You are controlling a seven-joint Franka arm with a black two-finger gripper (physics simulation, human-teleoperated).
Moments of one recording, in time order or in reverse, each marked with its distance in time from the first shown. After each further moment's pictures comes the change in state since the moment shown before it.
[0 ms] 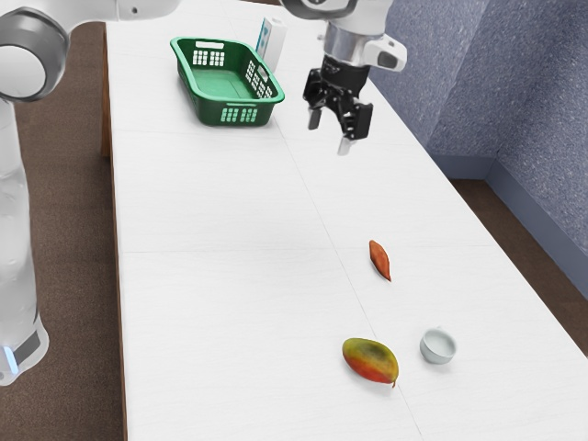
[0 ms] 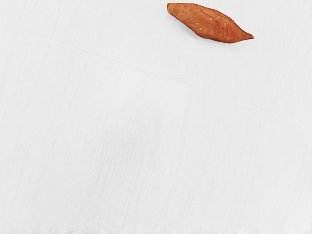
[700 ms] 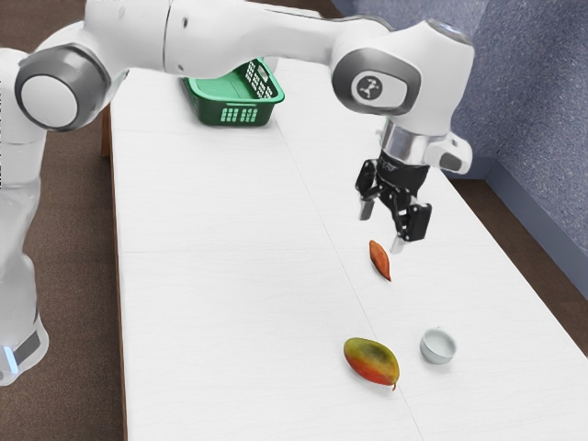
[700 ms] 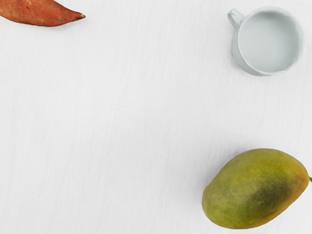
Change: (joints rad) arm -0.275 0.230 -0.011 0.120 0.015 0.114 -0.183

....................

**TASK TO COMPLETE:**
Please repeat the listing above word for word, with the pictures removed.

**RESULT OF THIS TASK:**
You are controlling a seven-joint Franka arm with a black two-finger gripper (physics simulation, human-teleoperated).
Moments of one recording, in time order or in reverse, each marked with its distance in time from the first shown. After each further moment's pictures comes the change in state since the moment shown before it.
[0 ms] 
[0 ms] 
[700 ms] 
[700 ms] 
Change: (joints rad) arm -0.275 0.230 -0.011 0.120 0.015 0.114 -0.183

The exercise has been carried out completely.